Preparing a Chicken
Created | Updated Jun 7, 2010
The chickens we buy in supermarkets (this obviously doesn't apply to vegetarians) betray no real sign of their journey, from the coop to the refrigerator. Some argue that meat eaters would be inclined to respect the beasts they eat, if they were not so clinically removed from the whole process of tending, killing and preparing animals for food.
Catching the Chicken
First, you've got to catch the chicken. This is not as trivial as it sounds if you go out to the chicken coop in broad daylight. Chickens can run, flap, and squeeze by you with the greatest of ease. The chicken books will lead you to believe that you can hook a coat hanger over one foot and then pull the chicken towards you. Don't believe it. Cornering the chicken in one corner of the building and then sort of pouncing on it is the best method of catching them.
Killing the Chicken
Don't kill the chicken in the coop; this will disturb all the others (unless, of course, it's the last survivor of the lot). Tuck its body under one arm and hold the feet with the other hand as you take it out of the barn. For some reason carrying the chicken this way causes it to settle right down. Little does it know what's coming next.
Hang the chicken upside-down from the side of the barn by putting a noose of cord around its feet. Here again we must deviate from most of what's been written on the subject that says 'a noose of twine'. A flapping chicken will break twine quite easily, and then you'll have to catch it all over again.
By the way, you should be wearing old clothes for this. Trust us.
Once the chicken is hanging upside down, put a bucket underneath it. Hold the beak with one hand and stretch its neck. Then, with a sharp knife, either cut its throat or cut its head off, depending on how sharp the knife is. You don't have to be too finicky about how close to the skull you cut unless you like eating chicken necks. Just make sure you cut high enough to avoid the crop*.
Quickly raise the bucket to contain the now-flapping chicken.
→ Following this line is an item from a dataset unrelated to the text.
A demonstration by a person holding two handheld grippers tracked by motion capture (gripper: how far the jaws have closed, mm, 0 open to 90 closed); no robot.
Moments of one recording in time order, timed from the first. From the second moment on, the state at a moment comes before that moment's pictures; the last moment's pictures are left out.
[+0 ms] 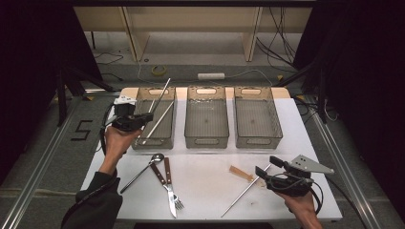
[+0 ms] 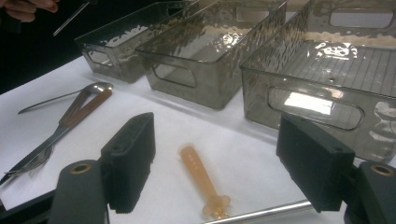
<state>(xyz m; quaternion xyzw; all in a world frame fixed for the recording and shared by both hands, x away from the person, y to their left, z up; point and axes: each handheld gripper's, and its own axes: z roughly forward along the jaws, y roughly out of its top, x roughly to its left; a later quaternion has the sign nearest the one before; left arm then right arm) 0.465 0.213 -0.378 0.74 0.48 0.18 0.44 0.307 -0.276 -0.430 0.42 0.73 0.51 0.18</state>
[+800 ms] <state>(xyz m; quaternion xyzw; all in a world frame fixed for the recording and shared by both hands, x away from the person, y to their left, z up) 0.525 0.225 -0.388 0.73 0.53 0.18 0.39 0.308 -0.277 -0.430 0.42 0.72 0.52 0.18</state>
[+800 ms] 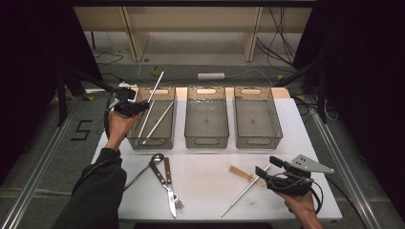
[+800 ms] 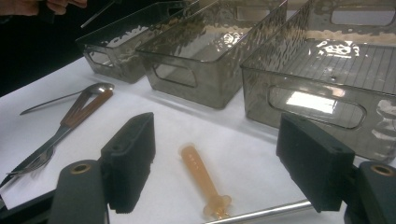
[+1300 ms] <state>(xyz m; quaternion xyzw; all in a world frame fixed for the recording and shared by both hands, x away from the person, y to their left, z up) 0.527 0.225 -0.410 0.73 0.54 0.17 0.37 0.308 -0.276 -0.430 0.42 0.73 0.51 0.18</state>
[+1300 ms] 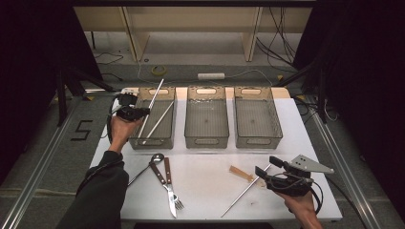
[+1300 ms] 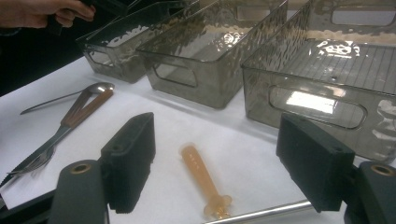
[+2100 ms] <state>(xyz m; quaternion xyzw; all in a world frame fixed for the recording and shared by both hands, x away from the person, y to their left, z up) 0.502 0.215 -0.409 0.71 0.56 0.14 0.40 0.308 -0.277 -0.430 0.42 0.73 0.51 0.18</state>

The idea is to get the maximum amount of blood into the bucket and the minimum amount scattered around the barnyard. Don't raise it so far that the chicken soaks in his own blood, as that makes it more difficult to remove the feathers. Another thing the books don't tell you is that the chicken will, at this point, evacuate its bowels, so try to scrape the chicken poop off the chicken and into the bucket as well.
Preparing the Chicken
Wait until the chicken stops flapping and place the bucket on the ground below to let the rest of the blood run out. There won't be a whole lot left. Meanwhile, go and heat a big pot of water on the stove. It has to be big enough to hold the chicken, feathers and all. Heat it to about 150°F. Get the chicken, hold it by the feet and dunk it for 30 seconds in the hot water. This loosens the feathers.
Now pull the feathers out and toss them in the trash. This is chicken-plucking. The world record is 4.4 seconds but don't be surprised if you spend 15 minutes or more pulling out increasingly small feathers. You can dunk it in the water again if any parts are especially hard to pluck, just try not to cook the darned thing. When the feathers are plucked, you need to singe the chicken over with an open flame, perhaps with a propane torch, gas stove, or burning paper, to get rid of the tiny feathers and hairs.
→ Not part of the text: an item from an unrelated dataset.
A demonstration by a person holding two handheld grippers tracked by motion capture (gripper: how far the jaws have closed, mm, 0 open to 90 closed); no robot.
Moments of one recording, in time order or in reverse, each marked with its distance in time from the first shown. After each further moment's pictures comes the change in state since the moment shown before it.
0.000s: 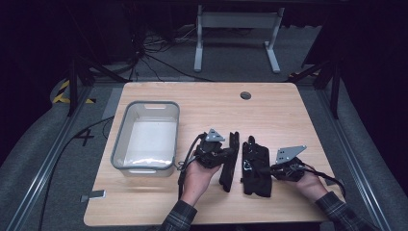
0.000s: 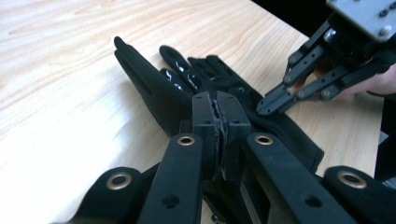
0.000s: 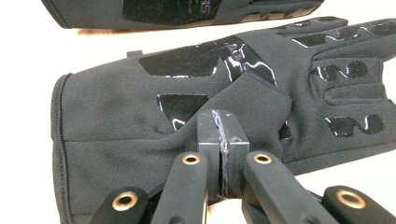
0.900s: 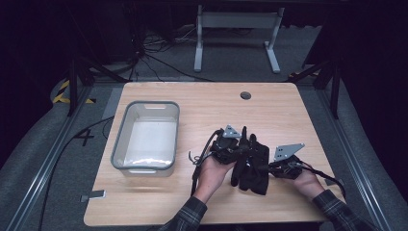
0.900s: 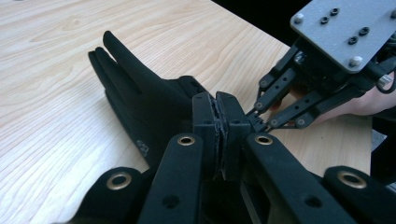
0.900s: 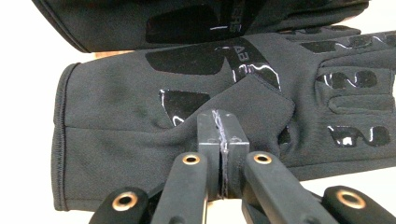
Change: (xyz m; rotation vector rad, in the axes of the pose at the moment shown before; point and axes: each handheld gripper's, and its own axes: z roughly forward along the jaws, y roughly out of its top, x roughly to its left) left arm -0.017 0.022 0.035 0.003 -0.050 0.051; right arm -0.006 0.003 0.006 -0.020 -0.005 0.011
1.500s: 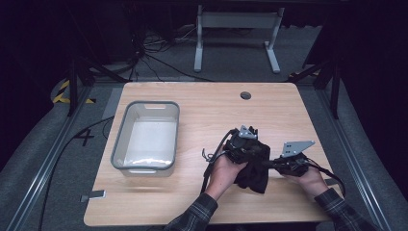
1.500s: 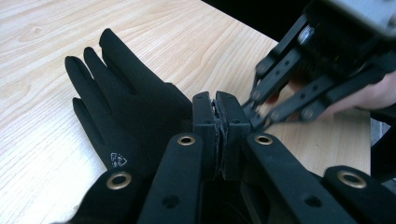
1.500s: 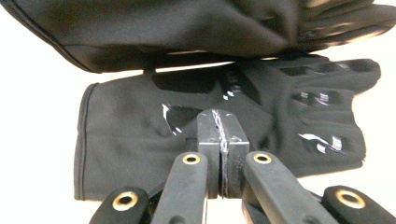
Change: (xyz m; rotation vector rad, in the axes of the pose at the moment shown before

Toss the chicken in a bucket of cold water until it's reasonably cool. Then take it out and place it on the cutting board. Cut the feet off and toss them out. Cut a slit up the back of the neck so you can peel the neck skin off, then cut below the crop and remove the crop and the windpipe. Cut the neck off at the shoulders and either feed it to the cat, save it for stock, or discard it.
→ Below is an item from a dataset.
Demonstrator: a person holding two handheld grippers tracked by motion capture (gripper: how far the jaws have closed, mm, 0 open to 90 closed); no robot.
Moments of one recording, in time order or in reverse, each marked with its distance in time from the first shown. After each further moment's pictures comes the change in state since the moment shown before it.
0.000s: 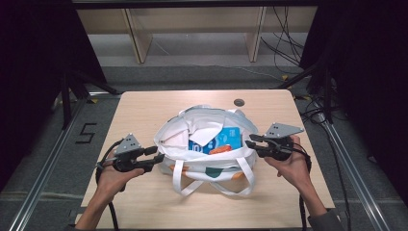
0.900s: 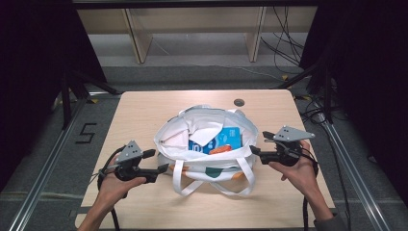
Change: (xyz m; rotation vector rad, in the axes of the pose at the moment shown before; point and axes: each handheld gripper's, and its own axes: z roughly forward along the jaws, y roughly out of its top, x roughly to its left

Remove the oil gland from the back of the tail. Try not to cut this thing because it will make the surrounding meat bitter.
Cut a slit from the base of the keel* to the anus, then around the anus and back to the tail. Now reach in and pull out all the guts. Keep scraping with your fingers until you get them all. Pay special attention to getting the testes (white oval things) out of the bird if it's a cockerel.
From the guts, you can keep the gizzard, heart and liver if you like such things. If you keep the liver, locate and remove the small greenish gall bladder. If you cook that, you'll be sorry.
Rinse the chicken well in cold water (it should now appear pretty much like a store-bought bird) and put it in the fridge for at least a few hours before cooking. Overnight is probably better.
If you think this all sounds too gross to consider, you might contemplate that the same process has been carried out on any chicken you've ever eaten.